Straddling Luang Prabang’s main central grid, Amantaka is tucked away in a quiet corner close to many places of interest. En route to the Royal Palace Museum, a hike up stupa-topped Mount Phousi is simply too good to miss. There’s also the 16th century gem Wat Xieng Thong, Luang Prabang’s grandest temple. The main shrine’s impressive gilded teak panels and tiered roof lines sweep almost to the ground. It is also decorated inside and out with scintillating glass mosaics and traditional stenciled gold motifs on maroon or jet-black backgrounds.

“A lot of tourists see temples as places to visit, but do not see the importance and meaning in them,” says Nith, a multi-talented artist and all-round protector of scared ancient Lao art. “These temples and their walls are actually like dictionaries.
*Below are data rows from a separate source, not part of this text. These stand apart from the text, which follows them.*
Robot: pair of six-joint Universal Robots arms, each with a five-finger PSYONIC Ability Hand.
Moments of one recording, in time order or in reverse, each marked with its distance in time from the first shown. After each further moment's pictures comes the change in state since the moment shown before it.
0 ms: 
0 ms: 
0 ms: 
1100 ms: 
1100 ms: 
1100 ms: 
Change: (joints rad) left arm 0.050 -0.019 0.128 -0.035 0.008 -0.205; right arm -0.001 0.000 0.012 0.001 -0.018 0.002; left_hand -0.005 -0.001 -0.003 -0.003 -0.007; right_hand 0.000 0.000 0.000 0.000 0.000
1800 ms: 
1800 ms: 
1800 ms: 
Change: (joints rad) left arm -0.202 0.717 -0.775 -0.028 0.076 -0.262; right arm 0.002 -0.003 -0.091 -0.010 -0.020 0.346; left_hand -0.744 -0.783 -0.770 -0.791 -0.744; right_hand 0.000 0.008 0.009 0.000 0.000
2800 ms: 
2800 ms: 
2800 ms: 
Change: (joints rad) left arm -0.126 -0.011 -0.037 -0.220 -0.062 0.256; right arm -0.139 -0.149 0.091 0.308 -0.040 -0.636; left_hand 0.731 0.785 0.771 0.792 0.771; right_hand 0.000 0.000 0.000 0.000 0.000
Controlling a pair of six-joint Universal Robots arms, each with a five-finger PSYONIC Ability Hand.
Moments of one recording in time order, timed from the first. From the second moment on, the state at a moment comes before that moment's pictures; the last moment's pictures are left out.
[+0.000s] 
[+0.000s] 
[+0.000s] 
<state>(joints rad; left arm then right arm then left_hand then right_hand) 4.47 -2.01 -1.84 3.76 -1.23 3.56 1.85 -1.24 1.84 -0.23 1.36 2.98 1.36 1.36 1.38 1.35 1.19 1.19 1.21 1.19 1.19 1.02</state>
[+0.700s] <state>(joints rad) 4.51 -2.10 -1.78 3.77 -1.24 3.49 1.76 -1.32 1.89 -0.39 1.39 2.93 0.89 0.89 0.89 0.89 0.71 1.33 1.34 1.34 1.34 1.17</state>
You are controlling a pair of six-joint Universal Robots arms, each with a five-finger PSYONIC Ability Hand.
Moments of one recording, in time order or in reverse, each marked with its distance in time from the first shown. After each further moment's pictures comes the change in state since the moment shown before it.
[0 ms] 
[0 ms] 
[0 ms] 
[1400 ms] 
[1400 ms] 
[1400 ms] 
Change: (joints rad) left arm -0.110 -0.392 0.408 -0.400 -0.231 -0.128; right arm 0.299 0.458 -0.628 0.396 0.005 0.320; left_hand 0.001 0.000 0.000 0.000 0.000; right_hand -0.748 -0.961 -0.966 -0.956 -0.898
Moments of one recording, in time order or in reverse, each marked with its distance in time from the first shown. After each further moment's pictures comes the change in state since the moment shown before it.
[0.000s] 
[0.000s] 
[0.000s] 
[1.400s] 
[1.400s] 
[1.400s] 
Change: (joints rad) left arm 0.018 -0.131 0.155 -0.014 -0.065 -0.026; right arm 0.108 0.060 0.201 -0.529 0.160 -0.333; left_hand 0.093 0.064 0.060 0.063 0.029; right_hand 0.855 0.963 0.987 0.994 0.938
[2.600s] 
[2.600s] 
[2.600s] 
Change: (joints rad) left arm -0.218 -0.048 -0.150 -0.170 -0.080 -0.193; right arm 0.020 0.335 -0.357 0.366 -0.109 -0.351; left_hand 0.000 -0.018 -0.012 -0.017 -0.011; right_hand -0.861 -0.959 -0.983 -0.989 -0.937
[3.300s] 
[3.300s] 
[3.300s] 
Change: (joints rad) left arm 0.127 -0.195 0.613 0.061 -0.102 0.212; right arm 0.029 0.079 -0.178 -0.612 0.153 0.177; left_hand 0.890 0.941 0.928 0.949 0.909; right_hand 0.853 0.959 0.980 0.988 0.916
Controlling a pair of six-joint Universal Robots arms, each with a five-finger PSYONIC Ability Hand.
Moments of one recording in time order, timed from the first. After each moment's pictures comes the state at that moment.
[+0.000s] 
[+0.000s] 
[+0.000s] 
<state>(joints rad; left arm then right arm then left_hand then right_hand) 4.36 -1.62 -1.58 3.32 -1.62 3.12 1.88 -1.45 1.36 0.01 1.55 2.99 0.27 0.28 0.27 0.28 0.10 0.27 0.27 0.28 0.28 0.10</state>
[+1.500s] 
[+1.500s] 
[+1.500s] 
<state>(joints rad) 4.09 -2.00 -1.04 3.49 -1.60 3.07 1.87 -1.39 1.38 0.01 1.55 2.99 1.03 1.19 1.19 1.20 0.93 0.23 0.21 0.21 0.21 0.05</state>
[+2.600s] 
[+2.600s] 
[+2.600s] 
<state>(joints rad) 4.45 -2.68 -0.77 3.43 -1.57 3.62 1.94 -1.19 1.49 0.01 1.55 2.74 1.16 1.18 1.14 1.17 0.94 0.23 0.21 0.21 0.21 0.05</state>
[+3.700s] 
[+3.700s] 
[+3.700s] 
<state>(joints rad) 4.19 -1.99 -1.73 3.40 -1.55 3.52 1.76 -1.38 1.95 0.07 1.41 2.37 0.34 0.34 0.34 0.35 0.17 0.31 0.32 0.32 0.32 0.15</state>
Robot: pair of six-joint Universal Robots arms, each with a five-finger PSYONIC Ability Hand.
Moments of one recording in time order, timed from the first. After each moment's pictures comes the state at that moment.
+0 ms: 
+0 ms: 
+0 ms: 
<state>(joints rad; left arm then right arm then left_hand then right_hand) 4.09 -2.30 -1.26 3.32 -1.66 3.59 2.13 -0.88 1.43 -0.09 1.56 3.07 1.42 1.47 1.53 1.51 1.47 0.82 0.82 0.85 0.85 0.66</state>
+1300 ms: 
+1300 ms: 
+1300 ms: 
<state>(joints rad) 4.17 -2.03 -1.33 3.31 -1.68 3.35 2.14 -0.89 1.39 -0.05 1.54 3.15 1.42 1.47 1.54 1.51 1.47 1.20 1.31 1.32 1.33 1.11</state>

The craftsmanship of stencil works can also be seen as meditation, where countless acts of carving become a form of concentration.”

A descendant of the nation’s last viceroy, Nith personally thinks tourism is important but he hopes to help preserve the charm and authenticity of his beloved city. “I want to teach the younger generation the art of everything — dancing, music, embroidery and the value to preserve their cultural identity.”

However, increased social contacts with tourists are undoubtedly influencing local ideologies and aspirations. Cultural impacts and conflicts billow, especially when tourism comes into direct contact with religious sites or practices.

So, as I kneel by the roadside at the entrance of Amantaka the next morning, before the daybreak procession of almsgiving, I am reminded to be respectful. “We must dress properly, have good manners by bowing down, being silent and not making eye contact with the monks. It’s important to understand that this is a highly revered ritual of giving offerings of food to monks. It is also not okay to place money, or even anything else besides rice, into their alms bowls,” informs Nith.

While the city seems accept tourism, the expectation is that holidaymakers have to respect simple boundaries. My time in Luang Prabang has indeed been eye-opening. I will be back, maybe in a year or two, to see if the spirit of the place will be the same. I truly hope so.